Барановский говорил торопясь. С мысли на мысль скакал. Надо все сказать. Накопилось много.
– Ведь в белых ничего уже не осталось человеческого. Я с ужасом в душе давно уже отвернулся от них, понял, что ихнее дело – черное дело. Я сдавался в плен с надеждой, что у вас этого нет, что я попаду совсем в другой мир, где не будут греметь залпы по безоружным, поставленным к стенке, где не будет порок, виселиц, где будет порядок, мир и тишина. Ведь крестьяне так хвалили вас. И вдруг теперь я слышу, что ты говоришь, как о своем идеале, о каком-то звере, кровожадном и мстительном.

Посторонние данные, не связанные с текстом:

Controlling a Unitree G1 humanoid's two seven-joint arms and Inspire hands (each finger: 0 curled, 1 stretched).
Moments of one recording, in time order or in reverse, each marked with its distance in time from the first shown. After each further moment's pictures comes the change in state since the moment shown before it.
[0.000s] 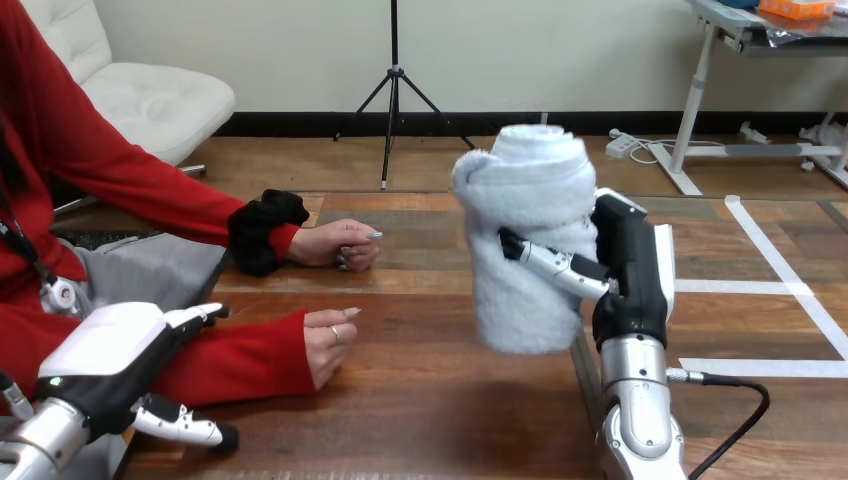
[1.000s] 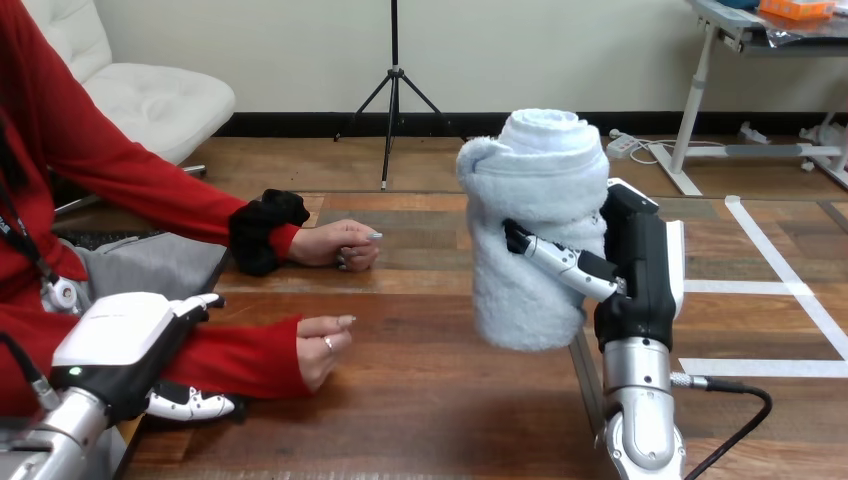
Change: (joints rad) left arm -0.191 -0.053 -0.213 0.302 0.073 0.072 0.266; right arm 0.093 0.030 0.002 -0.186 0.016 0.004 0.019
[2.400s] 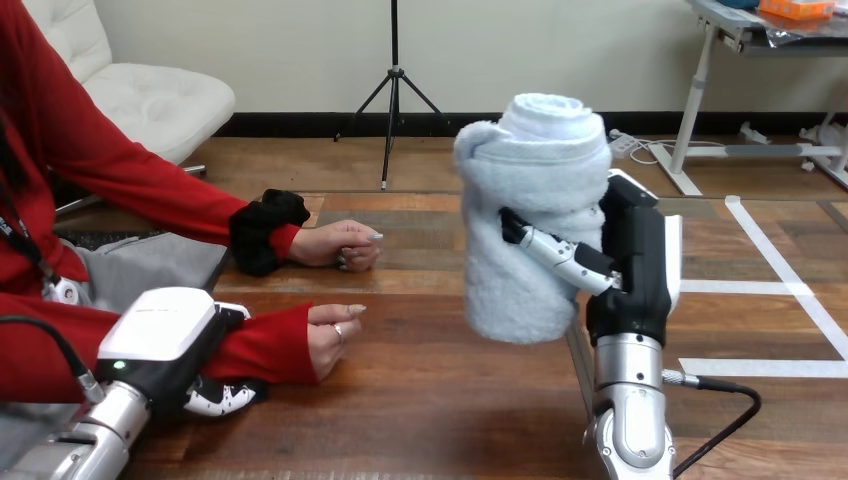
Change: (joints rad) left arm -0.048 -0.066 -0.075 0.029 -0.003 0.004 0.049; right arm 0.031 0.043 0.008 -0.108 -0.003 0.043 -0.002
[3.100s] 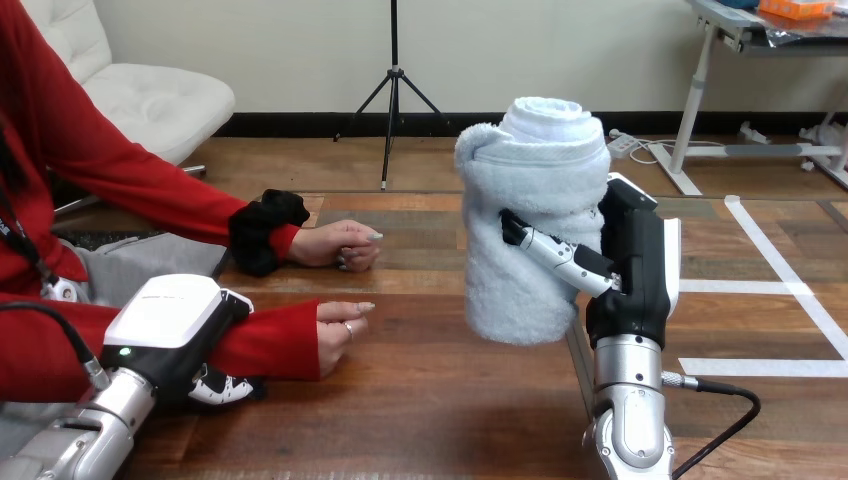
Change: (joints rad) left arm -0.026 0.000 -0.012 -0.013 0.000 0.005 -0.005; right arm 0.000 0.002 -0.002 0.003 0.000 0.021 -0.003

Боже мой, как тяжело, какая мука.
Офицер стонал. Крови видел много. Она давит. Она преследует.
– Где же люди? Куда они девались? Есть на земле хоть уголок, где бы не лилось это страшное, красное, теплое, липкое? Неужели все думают только о борьбе и мести? Нет, довольно крови.

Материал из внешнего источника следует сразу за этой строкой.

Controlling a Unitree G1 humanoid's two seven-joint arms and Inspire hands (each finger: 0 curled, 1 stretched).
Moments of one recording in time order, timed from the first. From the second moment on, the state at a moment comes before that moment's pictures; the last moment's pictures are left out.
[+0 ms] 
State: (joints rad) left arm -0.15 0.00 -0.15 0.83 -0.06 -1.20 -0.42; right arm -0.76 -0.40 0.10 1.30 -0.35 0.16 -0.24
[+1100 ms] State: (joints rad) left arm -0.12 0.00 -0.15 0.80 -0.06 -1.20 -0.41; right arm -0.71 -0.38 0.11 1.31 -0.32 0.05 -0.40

Молов молчал. Палата бредила. Кровь гнила.
– О-о-о-х!
Нельзя понять. Кто это? Один, двое или все?
– О-о-о-х!
– О-о-о-х!
– Сестрица милая, поцелуй меня.
Просит в бреду. Не знает, что ноги у него отвалились. Отмерзли. Разлагаются.
– Поцелуй, сестрица!
– О-о-о-х!
Конечно, не один так стонал. Не сочтешь, сколько.
– О-о-о-х!
– Комиссар, ты слышишь? Тебе мало этого? Ты хочешь еще? Без конца хочешь мучить людей, мстить им, бить их? Ты крови хочешь? Слушай, слушай.

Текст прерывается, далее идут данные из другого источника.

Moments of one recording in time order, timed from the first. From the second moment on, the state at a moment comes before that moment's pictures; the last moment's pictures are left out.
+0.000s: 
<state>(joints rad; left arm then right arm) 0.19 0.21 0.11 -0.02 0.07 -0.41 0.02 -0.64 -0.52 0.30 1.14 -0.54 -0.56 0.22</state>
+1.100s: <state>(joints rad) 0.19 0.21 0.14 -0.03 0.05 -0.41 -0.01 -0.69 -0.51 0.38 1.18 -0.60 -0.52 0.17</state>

– Милая, приласкай, поцелуй. Сестрица!
– О-о-о-х!
– Слышишь, комиссар, это не один он, больной, просит ласки. Его устами – все человечество, уставшее, измученное. Довольно крови, черных убийств. Ласки дай людям, если ты новый мессия.
– О-о-о-х!
Теперь его очередь. Смеялся и негодовал.
– Кто виноват в этом? Кто свалил сюда эту кучу обезумевших, изуродованных, больных людей? Кто обратил их из жизнерадостных, живых в гниющие трупы?
Отвечать не давал.
– Вы, гнилые, гниющие, распространяющие трупную отраву, заражающие других. Вы, которые не можете жить без убийств и войн. Вы, лицемерно хныкающие о любви к ближнему. Вы все сделали это. И ты хочешь, чтобы мы, в октябре вышедшие на дорогу счастья всего человечества, на борьбу за немедленное прекращение всех войн, за мир всего мира, на баррикады для последнего и страшного боя с вами, вековыми угнетателями, рабовладельцами, ты хочешь, чтобы мы были снисходительны к вам, виновникам всех бедствий наших, всего кошмара капиталистического «рая». Нет. Никогда. Своих палачей мы миловать не будем. Они нас в щеку, мы их в другую, за горло, на землю и колено им в грудь. Что же ты думаешь, мы простим ваших карателей, тех самых, которые насиловали наших жен, сестер, матерей, пороли, вешали отцов, братьев? Нет. Палачей, инквизиторов нам не надо. Палач, раз став им, никем другим быть не может. Каратель уже не человек, он зверь кровожадный, правда, только одетый в щегольский европейский костюм, сшитый по последней моде. Куда их? В яму. Иначе они будут мешать нам строить новое, прекрасное. Во имя светлого грядущего, во имя избавления от страданий вот всех этих несчастных, во имя прекращения раз и навсегда всех войн и установления действительного братства народов да здравствует священная война с буржуазией, да здравствует красный террор. Я за кровь. Я за Чека, за ее очистительную, железную метлу.